Elizabeth Proctor Thomas
At the offset of the American Civil War, Elizabeth "Aunt Betty" Proctor Thomas worked on her family’s 88-acre farm with her siblings in Vinegar Hill, D.C., now known as Brookland. Her family settled on the highest elevation point in this neighborhood bordering Seventh Street Turnpike, now known as Georgia Ave. This location and elevation made the site desirable to the U.S. Army.
On July 21, 1861, the Union and Confederate soldiers fought the first major land battle of the Civil War near the banks of Bull Run near Manassas, Va. The Confederates won, and the Union army retreated to the Capital. Realizing that a long war had begun, the U.S. Army began to strengthen fortifications around Washington. In September, the U.S. Army forced Thomas off a section of her land, removed her furniture, and started dismantling her house and barn. She often recounted that day, and not only because she lost her home and most of her farm. She told newspapers that
"I was sitting under that sycamore tree . . . with what furniture I had left around me. I was crying, as was my six months-old child, . . . when a tall, slender man dressed in black came up and said to me, 'It is hard, but you shall reap a great reward.'”

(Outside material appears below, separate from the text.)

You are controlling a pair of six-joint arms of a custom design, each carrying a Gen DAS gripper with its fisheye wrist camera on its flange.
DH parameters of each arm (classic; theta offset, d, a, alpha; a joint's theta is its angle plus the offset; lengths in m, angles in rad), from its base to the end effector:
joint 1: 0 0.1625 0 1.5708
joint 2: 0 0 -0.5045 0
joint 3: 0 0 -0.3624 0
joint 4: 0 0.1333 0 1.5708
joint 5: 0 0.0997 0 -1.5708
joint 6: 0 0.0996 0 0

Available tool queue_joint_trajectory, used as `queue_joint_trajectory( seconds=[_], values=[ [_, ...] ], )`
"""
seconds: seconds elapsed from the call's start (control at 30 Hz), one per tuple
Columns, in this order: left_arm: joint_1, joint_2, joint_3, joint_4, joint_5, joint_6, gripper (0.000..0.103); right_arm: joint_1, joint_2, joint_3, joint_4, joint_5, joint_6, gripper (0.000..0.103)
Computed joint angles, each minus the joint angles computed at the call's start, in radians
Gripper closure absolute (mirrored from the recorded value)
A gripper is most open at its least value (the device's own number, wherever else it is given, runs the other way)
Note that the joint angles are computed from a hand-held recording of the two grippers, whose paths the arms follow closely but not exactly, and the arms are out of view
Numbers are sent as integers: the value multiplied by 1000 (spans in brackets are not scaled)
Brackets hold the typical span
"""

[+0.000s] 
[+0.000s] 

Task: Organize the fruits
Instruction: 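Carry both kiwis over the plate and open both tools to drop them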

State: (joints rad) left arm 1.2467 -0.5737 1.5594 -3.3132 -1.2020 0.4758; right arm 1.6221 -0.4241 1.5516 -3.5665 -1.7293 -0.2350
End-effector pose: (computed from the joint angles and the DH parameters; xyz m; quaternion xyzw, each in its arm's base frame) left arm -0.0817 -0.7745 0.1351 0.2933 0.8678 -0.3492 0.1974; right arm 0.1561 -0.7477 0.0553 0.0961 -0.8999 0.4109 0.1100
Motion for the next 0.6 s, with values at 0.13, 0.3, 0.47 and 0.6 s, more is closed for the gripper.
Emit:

That “tall, slender man” was Abraham Lincoln.
The fort built on her property was ultimately named Fort Stevens in honor of General Isaac I. Stevens, who was killed in the Battle of Chantilly in 1862. She lived adjacent to this fort for the entirety of the war. Nicknamed “Aunt Betty” by the soldiers stationed there, she cooked and cleaned in the fort and did not retreat, even when Confederate forces approached.
On July 11-12, 1864, Fort Stevens and the nearby Fort DeRussy were attacked. President Abraham Lincoln, First Lady Mary Todd Lincoln, and some of the presidential cabinet traveled to the Fort to watch the battle. President Lincoln was the second sitting president to be in line of fire while serving in office. Folklore holds that someone yelled at Lincoln “Get down you damn fool!” during the battle. Some sources say that future Chief Justice Oliver Wendell Holmes yelled that phrase. Other sources said that Thomas did as she brought ammunition to the troops.

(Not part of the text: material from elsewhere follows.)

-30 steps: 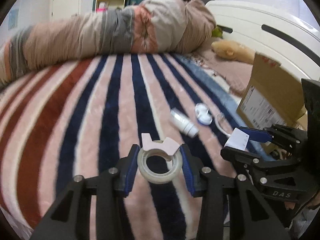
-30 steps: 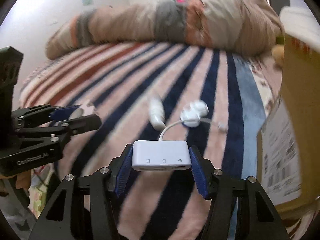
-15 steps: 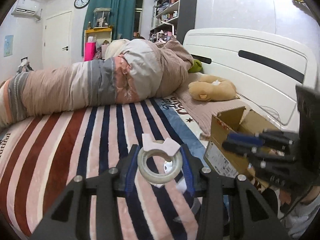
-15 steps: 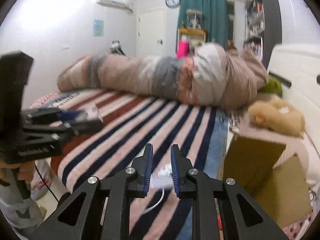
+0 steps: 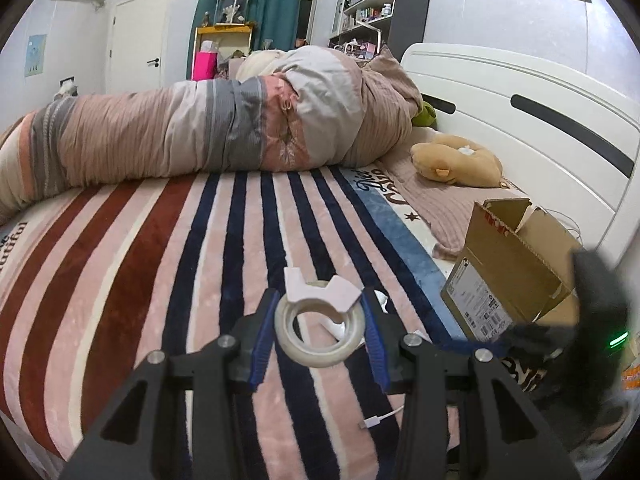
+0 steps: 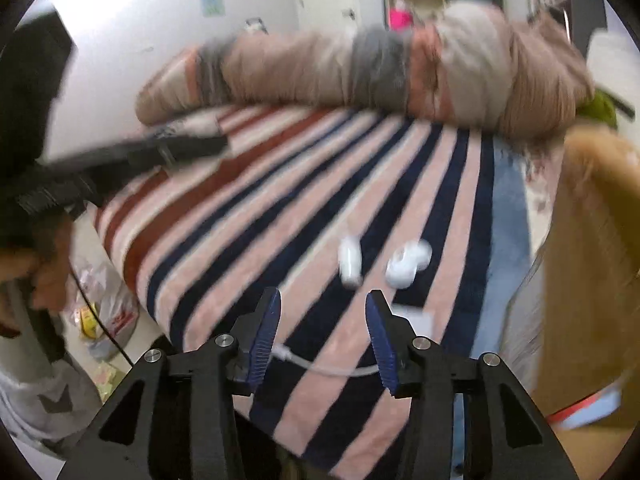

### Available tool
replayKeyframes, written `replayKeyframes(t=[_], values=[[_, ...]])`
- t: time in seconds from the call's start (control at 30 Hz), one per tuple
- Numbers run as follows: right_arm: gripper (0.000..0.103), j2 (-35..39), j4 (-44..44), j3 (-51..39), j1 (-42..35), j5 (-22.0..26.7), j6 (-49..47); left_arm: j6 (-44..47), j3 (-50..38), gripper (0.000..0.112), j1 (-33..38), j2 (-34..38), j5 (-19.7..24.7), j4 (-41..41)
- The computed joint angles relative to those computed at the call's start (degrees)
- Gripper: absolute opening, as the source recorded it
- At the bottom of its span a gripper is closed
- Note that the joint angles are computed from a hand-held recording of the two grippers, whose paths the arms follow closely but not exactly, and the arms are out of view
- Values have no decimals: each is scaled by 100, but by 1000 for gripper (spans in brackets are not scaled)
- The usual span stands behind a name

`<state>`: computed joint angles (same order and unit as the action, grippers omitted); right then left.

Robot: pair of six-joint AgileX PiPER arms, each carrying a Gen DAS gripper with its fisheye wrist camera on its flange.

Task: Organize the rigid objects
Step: 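Close the right gripper on the white adapter and lift it off the blanket, then drop the tape roll in the box while the right gripper drops the adapter in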

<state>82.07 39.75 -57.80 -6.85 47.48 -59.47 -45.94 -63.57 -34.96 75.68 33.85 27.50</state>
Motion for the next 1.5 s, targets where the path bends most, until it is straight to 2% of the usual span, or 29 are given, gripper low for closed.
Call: replayKeyframes(t=[0.07, 0.13, 0.17, 0.23, 0.37, 0.4, 0.43, 0.53, 0.6, 0.7, 0.93, 1.13, 1.27, 1.37, 1.5], values=[[56, 219, -444, 324, 211, -986, 752, 92, 79, 38, 75, -4, -89, -106], [64, 476, -825, 465, 302, -1684, 1334, 194, 118, 38, 149, -7, -144, -220], [64, 716, -847, 425, 266, -1814, 1435, 220, 144, 38, 171, -14, -167, -253], [64, 1059, -371, 285, 72, -1636, 1006, 270, 196, 38, 216, -21, -214, -308], [64, 1110, 508, 491, 88, -2103, 17, 316, 257, 38, 293, -9, -280, -391], [62, 1142, 597, 498, 122, -2183, -94, 331, 273, 38, 310, -11, -295, -415], [50, 1163, 601, 473, 150, -2230, -101, 341, 282, 38, 321, -9, -303, -427], [51, 1107, 552, 536, 265, -2403, -86, 405, 294, 38, 352, -16, -306, -477], [51, 1002, 700, 602, 274, -2374, -326, 394, 294, 38, 353, -20, -305, -473], [51, 746, 934, 602, 293, -2065, -613, 362, 296, 38, 354, -66, -292, -447], [51, -225, 1396, 182, 163, -751, -924, 480, 82, 38, 243, -401, -127, -433], [51, -735, 1889, -528, -824, 86, -1211, 869, -750, 38, -145, -275, 82, -551], [51, -718, 2100, -855, -1754, 194, -1518, 1500, -1590, 38, -504, 240, 99, -1075], [51, -476, 2002, -1149, -2251, 135, -1555, 1551, -2414, 38, -936, 839, 393, -877], [51, -57, 1833, -1299, -2464, -789, -1924, 2277, -3604, 38, -1168, 1753, 698, -1537]])
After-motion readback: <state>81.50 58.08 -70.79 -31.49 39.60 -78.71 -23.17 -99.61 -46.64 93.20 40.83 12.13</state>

After the war, Fort Stevens was decommissioned, and the site fell into disrepair. Thomas petitioned the government to compensate her for her destroyed house and forcible use of her land. This claim went through legal barriers until she received $1,835 dollars in compensation in 1916. The portions of land she still owned was passed down to her children and the land on which the fort stood was eventually purchased by the government and partially rebuilt by the Civilian Conservation Corps in 1938.
Thomas became a community leader and activist in Vinegar Hill. While the financial “great reward” she was supposed to receive didn’t materialize until the end of her life, she was able to get the honorary recognition that her land was used to build Fort Stevens. In addition, she was able to join the veterans of the Battle of Fort Stevens in 1911 when they dedicated a monument to President Lincoln. Elizabeth Proctor Thomas died in 1917.